La cour observe qu’il n’a pas été statué en première instance sur ce fondement subsidiaire.
Il sera rappelé que la notion d’enrichissement injustifié aussi appelé action « de in rem verso », n’est recevable que si le demandeur (appauvri) ne dispose pas d’une autre action pour faire valoir ses droits et que le caractère subsidiaire reconnu à cette action ne constitue pas une fin de non-recevoir au sens de l’article 122 du nouveau code de procédure civile, mais une condition inhérente à l’action et que cette action ne peut venir suppléer une autre action qui était ouverte au demandeur qui ne peut plus l’intenter par suite d’une irrecevabilité, d’une déchéance ou en raison de sa défaillance dans l’administration de la preuve.

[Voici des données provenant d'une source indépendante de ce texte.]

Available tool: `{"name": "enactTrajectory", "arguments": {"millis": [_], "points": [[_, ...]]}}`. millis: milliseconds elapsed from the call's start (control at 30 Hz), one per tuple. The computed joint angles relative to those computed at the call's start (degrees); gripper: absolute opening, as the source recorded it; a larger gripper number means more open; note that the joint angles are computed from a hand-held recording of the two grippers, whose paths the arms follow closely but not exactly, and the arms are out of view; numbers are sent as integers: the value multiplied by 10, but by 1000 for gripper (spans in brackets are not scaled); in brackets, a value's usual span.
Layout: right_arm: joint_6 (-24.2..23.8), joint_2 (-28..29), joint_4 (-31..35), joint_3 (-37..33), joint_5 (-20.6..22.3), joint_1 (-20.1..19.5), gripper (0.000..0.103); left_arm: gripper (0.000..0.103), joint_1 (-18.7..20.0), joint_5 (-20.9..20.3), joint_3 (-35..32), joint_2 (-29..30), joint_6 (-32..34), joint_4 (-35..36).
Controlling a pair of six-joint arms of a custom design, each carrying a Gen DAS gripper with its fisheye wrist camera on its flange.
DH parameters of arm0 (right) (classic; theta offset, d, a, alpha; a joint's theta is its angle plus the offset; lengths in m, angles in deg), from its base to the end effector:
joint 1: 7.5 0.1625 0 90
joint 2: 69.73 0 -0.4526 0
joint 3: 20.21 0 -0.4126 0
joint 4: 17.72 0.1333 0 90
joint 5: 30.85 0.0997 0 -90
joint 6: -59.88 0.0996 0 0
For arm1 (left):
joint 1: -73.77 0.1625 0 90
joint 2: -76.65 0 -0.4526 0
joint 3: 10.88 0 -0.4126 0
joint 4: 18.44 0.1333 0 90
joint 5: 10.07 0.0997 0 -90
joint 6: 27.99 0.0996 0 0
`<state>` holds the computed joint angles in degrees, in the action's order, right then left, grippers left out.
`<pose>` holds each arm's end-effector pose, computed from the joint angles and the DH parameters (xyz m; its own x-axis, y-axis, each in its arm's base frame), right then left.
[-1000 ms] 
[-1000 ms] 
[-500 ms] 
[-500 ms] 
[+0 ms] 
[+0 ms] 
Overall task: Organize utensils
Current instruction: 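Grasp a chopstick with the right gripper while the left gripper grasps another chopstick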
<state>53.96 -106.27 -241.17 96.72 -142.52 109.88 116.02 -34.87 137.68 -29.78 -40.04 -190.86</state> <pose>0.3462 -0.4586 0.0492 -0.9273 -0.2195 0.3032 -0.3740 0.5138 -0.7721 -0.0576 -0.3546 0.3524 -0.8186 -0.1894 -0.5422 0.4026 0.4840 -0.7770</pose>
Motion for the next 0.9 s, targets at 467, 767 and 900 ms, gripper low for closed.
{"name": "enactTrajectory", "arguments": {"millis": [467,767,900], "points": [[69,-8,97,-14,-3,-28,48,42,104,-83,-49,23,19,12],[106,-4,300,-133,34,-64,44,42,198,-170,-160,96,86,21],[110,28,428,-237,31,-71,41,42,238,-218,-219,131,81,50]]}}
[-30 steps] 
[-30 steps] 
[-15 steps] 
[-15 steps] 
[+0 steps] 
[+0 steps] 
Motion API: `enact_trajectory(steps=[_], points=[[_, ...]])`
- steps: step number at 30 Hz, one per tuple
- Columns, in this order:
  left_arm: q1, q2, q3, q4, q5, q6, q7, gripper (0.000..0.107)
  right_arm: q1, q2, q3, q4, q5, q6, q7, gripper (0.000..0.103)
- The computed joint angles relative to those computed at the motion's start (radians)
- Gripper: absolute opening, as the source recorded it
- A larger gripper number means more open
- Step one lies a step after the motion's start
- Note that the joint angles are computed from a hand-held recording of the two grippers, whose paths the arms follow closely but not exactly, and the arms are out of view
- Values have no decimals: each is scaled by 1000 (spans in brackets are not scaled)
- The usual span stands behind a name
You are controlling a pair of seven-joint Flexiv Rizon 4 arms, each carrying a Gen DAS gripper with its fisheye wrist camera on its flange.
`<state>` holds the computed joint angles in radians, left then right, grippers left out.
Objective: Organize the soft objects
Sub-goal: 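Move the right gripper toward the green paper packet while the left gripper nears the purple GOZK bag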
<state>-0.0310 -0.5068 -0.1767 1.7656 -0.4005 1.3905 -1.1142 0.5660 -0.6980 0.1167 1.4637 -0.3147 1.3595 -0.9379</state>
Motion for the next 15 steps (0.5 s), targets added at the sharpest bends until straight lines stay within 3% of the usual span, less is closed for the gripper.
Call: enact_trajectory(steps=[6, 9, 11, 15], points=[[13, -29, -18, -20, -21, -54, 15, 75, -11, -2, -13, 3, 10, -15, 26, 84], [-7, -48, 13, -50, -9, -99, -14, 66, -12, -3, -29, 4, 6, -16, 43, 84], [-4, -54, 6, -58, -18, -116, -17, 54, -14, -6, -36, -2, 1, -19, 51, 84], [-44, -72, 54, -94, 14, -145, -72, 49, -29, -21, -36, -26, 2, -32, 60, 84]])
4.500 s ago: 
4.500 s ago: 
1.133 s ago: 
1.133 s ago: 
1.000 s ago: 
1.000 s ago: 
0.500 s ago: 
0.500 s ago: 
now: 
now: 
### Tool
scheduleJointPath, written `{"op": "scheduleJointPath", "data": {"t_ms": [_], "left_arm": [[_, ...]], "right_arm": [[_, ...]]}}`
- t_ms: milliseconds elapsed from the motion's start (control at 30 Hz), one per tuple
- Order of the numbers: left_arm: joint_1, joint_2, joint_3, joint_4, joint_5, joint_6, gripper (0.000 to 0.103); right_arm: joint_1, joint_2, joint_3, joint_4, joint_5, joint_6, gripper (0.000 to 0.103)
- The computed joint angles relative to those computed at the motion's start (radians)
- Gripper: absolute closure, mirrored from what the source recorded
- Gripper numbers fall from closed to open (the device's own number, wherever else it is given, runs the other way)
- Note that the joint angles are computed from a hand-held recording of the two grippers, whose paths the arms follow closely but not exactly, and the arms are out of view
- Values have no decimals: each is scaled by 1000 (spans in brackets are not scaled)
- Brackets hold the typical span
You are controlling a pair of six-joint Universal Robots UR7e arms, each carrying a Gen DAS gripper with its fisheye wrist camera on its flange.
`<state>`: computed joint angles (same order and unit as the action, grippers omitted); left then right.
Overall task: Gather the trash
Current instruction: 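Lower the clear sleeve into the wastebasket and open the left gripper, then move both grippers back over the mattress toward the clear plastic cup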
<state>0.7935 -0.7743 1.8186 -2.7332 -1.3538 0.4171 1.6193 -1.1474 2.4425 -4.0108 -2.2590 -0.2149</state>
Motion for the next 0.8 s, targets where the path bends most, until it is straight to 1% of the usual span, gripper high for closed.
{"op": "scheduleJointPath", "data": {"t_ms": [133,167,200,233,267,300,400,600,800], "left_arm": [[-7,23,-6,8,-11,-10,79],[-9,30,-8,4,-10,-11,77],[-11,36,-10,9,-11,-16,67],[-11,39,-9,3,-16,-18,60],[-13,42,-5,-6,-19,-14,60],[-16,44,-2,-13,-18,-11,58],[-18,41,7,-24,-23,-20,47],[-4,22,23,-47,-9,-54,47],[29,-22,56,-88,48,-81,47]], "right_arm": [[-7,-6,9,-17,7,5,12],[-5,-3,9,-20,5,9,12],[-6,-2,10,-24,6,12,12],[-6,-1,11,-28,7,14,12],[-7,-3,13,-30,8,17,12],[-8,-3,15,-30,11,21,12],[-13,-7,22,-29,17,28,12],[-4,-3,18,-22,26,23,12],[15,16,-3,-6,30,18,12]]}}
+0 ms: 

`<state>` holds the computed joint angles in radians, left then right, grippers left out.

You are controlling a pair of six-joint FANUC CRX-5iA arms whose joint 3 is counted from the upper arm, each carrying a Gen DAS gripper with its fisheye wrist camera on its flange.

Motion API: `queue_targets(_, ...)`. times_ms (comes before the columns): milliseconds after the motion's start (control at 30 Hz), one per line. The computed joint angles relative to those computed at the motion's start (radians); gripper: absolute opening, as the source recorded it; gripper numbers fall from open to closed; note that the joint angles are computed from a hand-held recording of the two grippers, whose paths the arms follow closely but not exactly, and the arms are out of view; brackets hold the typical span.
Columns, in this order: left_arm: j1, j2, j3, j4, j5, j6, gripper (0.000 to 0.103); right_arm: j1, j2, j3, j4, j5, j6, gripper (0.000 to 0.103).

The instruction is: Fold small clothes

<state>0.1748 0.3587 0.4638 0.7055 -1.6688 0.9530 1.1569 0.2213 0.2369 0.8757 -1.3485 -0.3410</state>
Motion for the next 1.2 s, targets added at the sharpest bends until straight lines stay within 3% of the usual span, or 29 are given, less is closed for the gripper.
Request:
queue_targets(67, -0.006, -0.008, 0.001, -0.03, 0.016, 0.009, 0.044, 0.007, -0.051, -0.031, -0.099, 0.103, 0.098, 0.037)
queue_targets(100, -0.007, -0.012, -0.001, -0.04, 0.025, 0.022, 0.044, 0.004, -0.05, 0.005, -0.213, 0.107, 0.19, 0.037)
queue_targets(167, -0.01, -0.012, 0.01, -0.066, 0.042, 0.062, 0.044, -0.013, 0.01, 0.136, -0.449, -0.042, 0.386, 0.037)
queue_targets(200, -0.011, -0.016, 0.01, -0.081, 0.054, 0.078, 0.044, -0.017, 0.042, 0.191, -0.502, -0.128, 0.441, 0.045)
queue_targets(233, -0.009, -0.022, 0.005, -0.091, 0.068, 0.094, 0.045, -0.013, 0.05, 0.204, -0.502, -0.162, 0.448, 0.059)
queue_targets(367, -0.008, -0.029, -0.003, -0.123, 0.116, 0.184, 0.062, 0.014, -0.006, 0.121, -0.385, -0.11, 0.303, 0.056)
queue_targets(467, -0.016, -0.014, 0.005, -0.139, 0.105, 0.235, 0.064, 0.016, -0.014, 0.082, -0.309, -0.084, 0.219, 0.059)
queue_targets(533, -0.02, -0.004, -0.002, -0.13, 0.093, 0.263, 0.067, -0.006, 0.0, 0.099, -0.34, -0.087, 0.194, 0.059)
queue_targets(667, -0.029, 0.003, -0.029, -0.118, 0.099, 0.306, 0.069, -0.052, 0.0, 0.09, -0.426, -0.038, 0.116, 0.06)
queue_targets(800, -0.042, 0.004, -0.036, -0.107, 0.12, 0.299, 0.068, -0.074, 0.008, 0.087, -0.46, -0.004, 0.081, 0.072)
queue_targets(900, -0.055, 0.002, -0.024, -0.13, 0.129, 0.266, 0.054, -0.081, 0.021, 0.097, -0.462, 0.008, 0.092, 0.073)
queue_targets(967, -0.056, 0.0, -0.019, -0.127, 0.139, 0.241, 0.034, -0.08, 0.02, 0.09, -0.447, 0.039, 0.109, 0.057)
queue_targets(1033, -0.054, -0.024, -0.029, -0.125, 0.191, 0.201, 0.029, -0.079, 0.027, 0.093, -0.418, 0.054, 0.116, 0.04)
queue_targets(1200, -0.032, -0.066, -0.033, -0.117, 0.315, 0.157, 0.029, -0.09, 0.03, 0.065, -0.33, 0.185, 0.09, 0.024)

Or en l’espèce la CELR disposait bien d’une action à l’encontre de la société Amtrust international underwriters à savoir la mise en 'uvre de l’assurance dommages ouvrage, laquelle a été seulement considérée comme irrecevable les conditions légales de son application à savoir une déclaration de sinistre régulière et une mise en demeure des constructeurs n’étant pas réunies.
Par conséquent il convient de dire que les conditions de mise en 'uvre de l’enrichissement injustifiées ne sont pas réunies et de débouter la CELR de sa demande d’indemnisation à ce titre.
Sur les demandes accessoires :
La décision entreprise sera par ailleurs confirmée en ses dispositions au titre des frais irrépétibles et des dépens.
En outre la Caisse d’épargne et de prévoyance du Languedoc Roussillon succombant en son appel sera condamnée à payer à la société Amtrust international underwriters la somme de 5 000 euros au titre de l’article 700 du code de procédure civile et aux entiers dépens de la procédure d’appel.
PAR CES MOTIFS :
La cour statuant par arrêt réputé contradictoire et rendu par mise à disposition au greffe,
Confirme le jugement rendu le 17 janvier 2023 par le tribunal judiciaire d’Avignon,
Y ajoutant,
Déboute la Caisse d’épargne et de prévoyance du Languedoc Roussillon de sa demande d’indemnisation au titre de l’enrichissement injustifié,
Condamne la Caisse d’épargne et de prévoyance du Languedoc Roussillon à payer à la société Amtrust international underwriters la somme de 5 000 euros au titre de l’article 700 du code de procédure civile,
Condamne la Caisse d’épargne et de prévoyance du Languedoc Roussillon aux entiers dépens de la procédure d’appel.
Arrêt signé par la présidente et par la greffière.